Send back all the data below, exactly as given.

——

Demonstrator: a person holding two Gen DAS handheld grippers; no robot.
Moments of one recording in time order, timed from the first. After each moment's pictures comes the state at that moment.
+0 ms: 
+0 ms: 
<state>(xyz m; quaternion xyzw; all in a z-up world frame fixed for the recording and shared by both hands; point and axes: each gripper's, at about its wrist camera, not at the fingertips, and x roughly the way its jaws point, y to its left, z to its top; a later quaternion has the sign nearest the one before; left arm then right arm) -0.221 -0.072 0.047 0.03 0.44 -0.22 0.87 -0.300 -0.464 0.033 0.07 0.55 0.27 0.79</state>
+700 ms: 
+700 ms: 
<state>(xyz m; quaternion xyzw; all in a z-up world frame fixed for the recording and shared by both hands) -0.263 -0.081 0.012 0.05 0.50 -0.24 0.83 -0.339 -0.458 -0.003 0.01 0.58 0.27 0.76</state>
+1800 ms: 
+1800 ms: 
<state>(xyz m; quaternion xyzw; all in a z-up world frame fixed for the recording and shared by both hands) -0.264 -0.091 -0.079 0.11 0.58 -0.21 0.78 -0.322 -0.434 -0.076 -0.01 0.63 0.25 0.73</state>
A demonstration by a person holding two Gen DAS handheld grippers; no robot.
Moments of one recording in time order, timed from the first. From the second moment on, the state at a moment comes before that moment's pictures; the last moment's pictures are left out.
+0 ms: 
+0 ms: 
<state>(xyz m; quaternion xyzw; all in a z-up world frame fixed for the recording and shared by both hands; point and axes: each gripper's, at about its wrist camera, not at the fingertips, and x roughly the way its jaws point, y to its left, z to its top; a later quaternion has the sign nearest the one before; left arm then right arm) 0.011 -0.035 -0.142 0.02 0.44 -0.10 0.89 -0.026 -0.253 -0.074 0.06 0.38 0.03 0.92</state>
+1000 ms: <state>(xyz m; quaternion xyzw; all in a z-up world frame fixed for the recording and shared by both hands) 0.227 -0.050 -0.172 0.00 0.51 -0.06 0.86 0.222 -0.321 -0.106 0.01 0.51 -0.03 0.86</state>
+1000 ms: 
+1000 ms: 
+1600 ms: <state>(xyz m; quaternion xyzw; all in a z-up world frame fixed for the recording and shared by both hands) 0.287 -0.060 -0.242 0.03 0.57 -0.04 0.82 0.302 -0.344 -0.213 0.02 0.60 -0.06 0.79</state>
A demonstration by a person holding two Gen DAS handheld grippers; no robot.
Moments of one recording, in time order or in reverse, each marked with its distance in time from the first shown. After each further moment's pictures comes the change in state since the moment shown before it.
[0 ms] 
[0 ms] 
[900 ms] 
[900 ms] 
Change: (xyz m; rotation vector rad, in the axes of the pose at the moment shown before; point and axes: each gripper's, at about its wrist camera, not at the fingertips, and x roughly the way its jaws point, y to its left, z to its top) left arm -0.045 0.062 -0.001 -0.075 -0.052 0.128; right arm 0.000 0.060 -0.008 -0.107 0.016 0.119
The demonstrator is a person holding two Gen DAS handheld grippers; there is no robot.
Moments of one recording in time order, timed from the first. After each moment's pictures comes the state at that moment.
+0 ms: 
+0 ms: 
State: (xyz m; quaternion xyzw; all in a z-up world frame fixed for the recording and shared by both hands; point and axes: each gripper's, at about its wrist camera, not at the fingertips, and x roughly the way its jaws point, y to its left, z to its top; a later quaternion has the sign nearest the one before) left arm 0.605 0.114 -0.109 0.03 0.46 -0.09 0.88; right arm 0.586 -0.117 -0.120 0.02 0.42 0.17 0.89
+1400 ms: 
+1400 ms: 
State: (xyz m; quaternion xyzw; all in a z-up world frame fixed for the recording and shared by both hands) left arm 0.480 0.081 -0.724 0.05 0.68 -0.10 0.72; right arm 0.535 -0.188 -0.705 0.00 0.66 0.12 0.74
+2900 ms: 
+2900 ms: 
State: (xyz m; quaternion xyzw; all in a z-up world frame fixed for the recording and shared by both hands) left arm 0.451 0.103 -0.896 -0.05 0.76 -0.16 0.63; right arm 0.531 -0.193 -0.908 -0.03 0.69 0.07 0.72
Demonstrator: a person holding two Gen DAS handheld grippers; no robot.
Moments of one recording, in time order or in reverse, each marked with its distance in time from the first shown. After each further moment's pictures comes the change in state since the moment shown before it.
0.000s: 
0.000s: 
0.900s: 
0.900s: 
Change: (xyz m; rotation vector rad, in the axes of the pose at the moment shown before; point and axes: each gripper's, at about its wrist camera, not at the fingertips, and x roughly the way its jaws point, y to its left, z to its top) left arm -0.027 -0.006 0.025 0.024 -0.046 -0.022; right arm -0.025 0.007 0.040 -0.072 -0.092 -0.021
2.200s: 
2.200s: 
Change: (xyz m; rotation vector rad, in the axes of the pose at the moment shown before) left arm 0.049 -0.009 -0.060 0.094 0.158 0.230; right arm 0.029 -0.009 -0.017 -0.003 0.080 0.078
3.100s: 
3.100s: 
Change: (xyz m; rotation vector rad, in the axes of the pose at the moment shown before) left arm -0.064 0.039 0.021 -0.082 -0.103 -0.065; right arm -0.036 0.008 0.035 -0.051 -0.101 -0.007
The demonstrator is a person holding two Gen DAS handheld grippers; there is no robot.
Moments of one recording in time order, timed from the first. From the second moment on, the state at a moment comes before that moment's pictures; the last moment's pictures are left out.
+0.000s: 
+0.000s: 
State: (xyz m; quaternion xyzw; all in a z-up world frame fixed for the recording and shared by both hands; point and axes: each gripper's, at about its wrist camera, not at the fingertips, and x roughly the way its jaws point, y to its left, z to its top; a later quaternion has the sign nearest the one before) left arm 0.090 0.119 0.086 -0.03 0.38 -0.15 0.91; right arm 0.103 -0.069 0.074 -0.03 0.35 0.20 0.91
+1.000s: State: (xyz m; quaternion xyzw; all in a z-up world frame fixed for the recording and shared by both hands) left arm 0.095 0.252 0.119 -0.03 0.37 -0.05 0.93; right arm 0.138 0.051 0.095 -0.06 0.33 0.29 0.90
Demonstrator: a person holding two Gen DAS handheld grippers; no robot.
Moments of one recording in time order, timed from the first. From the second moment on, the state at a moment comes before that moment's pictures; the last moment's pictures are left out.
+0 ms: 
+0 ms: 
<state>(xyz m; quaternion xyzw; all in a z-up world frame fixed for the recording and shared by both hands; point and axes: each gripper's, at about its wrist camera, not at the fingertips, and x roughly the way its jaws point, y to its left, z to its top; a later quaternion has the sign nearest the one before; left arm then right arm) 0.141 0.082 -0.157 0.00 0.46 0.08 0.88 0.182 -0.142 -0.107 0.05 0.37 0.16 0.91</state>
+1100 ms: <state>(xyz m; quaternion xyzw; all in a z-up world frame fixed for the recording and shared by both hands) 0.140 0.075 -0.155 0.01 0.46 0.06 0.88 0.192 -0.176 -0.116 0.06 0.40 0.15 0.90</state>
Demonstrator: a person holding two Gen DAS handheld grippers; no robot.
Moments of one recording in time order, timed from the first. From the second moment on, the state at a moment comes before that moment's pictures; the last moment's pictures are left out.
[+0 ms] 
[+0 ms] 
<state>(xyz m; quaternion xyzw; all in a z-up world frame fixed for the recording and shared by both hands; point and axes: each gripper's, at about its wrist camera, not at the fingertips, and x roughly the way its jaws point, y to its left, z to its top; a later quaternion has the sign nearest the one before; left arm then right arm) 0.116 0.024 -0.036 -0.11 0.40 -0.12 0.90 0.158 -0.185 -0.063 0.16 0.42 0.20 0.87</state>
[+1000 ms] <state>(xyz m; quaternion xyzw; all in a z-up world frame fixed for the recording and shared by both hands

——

• [Answer space]:
Demonstrator: a person holding two Gen DAS handheld grippers; no robot.
Moments of one recording in time order, timed from the first. After each moment's pictures comes the state at that moment.
+0 ms: 
+0 ms: 
<state>(xyz m; quaternion xyzw; all in a z-up world frame fixed for the recording and shared by both hands; point and axes: each gripper's, at about its wrist camera, not at the fingertips, and x roughly the way its jaws point, y to its left, z to its top; a later quaternion has the sign nearest the one before; left arm then right arm) -0.221 -0.072 0.047 0.03 0.44 -0.22 0.87 -0.300 -0.464 0.033 0.07 0.55 0.27 0.79</state>
+700 ms: 
+700 ms: 
<state>(xyz m; quaternion xyzw; all in a z-up world frame fixed for the recording and shared by both hands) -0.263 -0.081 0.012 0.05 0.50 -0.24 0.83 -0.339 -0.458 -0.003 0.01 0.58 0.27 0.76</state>
+1800 ms: 
+1800 ms: 
<state>(xyz m; quaternion xyzw; all in a z-up world frame fixed for the recording and shared by both hands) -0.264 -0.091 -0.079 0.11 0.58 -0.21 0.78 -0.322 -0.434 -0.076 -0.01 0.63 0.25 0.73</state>
A demonstration by a person holding two Gen DAS handheld grippers; no robot.
Moments of one recording in time order, timed from the first. From the second moment on, the state at a moment comes before that moment's pictures; the last moment's pictures are left out.
+0 ms: 
+0 ms: 
<state>(xyz m; quaternion xyzw; all in a z-up world frame fixed for the recording and shared by both hands; point and axes: each gripper's, at about its wrist camera, not at the fingertips, and x roughly the way its jaws point, y to its left, z to its top; a later quaternion has the sign nearest the one before; left arm then right arm) 0.011 -0.035 -0.142 0.02 0.44 -0.10 0.89 -0.026 -0.253 -0.074 0.06 0.38 0.03 0.92</state>
+1000 ms: <state>(xyz m; quaternion xyzw; all in a z-up world frame fixed for the recording and shared by both hands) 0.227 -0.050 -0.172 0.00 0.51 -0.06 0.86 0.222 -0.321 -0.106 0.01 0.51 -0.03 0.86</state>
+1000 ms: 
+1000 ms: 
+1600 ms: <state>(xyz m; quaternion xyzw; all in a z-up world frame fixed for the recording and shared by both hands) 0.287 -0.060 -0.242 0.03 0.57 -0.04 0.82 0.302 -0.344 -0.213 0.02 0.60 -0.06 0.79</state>
A demonstration by a person holding two Gen DAS handheld grippers; no robot.
Moments of one recording, in time order or in reverse, each marked with its distance in time from the first shown. After each further moment's pictures comes the change in state since the moment shown before it.
[0 ms] 
[0 ms] 
[900 ms] 
[900 ms] 
Change: (xyz m; rotation vector rad, in the axes of the pose at the moment shown before; point and axes: each gripper's, at about its wrist camera, not at the fingertips, and x roughly the way its jaws point, y to its left, z to its top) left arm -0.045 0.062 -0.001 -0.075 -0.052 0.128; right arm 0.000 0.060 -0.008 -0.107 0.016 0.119
The demonstrator is a person holding two Gen DAS handheld grippers; there is no robot.
Moments of one recording in time order, timed from the first. After each moment's pictures comes the state at that moment.
+0 ms: 
+0 ms: 
State: (xyz m; quaternion xyzw; all in a z-up world frame fixed for the recording and shared by both hands; point and axes: each gripper's, at about its wrist camera, not at the fingertips, and x roughly the way its jaws point, y to its left, z to its top; a later quaternion has the sign nearest the one before) left arm 0.605 0.114 -0.109 0.03 0.46 -0.09 0.88; right arm 0.586 -0.117 -0.120 0.02 0.42 0.17 0.89
+1400 ms: 
+1400 ms: 
State: (xyz m; quaternion xyzw; all in a z-up world frame fixed for the recording and shared by both hands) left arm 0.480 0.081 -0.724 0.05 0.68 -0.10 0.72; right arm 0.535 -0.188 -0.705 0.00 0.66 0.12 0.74
+2900 ms: 
+2900 ms: 
State: (xyz m; quaternion xyzw; all in a z-up world frame fixed for the recording and shared by both hands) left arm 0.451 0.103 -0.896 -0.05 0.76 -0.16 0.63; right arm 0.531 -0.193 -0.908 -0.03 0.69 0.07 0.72
Demonstrator: a person holding two Gen DAS handheld grippers; no robot.
Moments of one recording, in time order or in reverse, each marked with its distance in time from the first shown. After each further moment's pictures comes the change in state since the moment shown before it.
0.000s: 
0.000s: 
0.900s: 
0.900s: 
Change: (xyz m; rotation vector rad, in the axes of the pose at the moment shown before; point and axes: each gripper's, at about its wrist camera, not at the fingertips, and x roughly the way its jaws point, y to its left, z to its top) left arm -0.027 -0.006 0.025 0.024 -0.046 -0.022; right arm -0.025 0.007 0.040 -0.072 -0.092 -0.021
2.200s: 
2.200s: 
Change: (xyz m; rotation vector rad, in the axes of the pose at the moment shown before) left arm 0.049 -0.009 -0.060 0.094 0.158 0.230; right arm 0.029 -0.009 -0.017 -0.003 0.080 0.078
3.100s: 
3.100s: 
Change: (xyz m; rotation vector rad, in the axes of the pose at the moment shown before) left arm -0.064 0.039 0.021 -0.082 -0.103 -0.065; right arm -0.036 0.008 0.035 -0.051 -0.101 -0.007
The demonstrator is a person holding two Gen DAS handheld grippers; there is no robot.
Moments of one recording in time order, timed from the first. From the second moment on, the state at a moment comes before that moment's pictures; the last moment's pictures are left out.
+0.000s: 
+0.000s: 
State: (xyz m; quaternion xyzw; all in a z-up world frame fixed for the recording and shared by both hands; point and axes: each gripper's, at about its wrist camera, not at the fingertips, and x roughly the way its jaws point, y to its left, z to its top; a later quaternion has the sign nearest the one before) left arm 0.090 0.119 0.086 -0.03 0.38 -0.15 0.91; right arm 0.103 -0.069 0.074 -0.03 0.35 0.20 0.91
+1.000s: State: (xyz m; quaternion xyzw; all in a z-up world frame fixed for the recording and shared by both hands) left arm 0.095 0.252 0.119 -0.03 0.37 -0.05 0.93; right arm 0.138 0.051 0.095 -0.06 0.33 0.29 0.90
Demonstrator: a person holding two Gen DAS handheld grippers; no robot.
Moments of one recording in time order, timed from the first. From the second moment on, the state at a moment comes before that moment's pictures; the last moment's pictures are left out.
+0 ms: 
+0 ms: 
<state>(xyz m; quaternion xyzw; all in a z-up world frame fixed for the recording and shared by both hands; point and axes: each gripper's, at about its wrist camera, not at the fingertips, and x roughly the way its jaws point, y to its left, z to its top; a later quaternion has the sign nearest the one before; left arm then right arm) 0.141 0.082 -0.157 0.00 0.46 0.08 0.88 0.182 -0.142 -0.107 0.05 0.37 0.16 0.91</state>
+1100 ms: <state>(xyz m; quaternion xyzw; all in a z-up world frame fixed for the recording and shared by both hands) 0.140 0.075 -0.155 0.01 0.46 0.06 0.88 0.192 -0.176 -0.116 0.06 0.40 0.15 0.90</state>
Demonstrator: a person holding two Gen DAS handheld grippers; no robot.
Moments of one recording in time order, timed from the first. From the second moment on, the state at a moment comes before that moment's pictures; the last moment's pictures are left out.
[+0 ms] 
[+0 ms] 
<state>(xyz m; quaternion xyzw; all in a z-up world frame fixed for the recording and shared by both hands; point and axes: each gripper's, at about its wrist camera, not at the fingertips, and x roughly the way its jaws point, y to its left, z to its top; a later quaternion has the sign nearest the one before; left arm then right arm) 0.116 0.024 -0.036 -0.11 0.40 -0.12 0.90 0.158 -0.185 -0.063 0.16 0.42 0.20 0.87</state>
[+1000 ms] <state>(xyz m; quaternion xyzw; all in a z-up world frame fixed for the recording and shared by both hands

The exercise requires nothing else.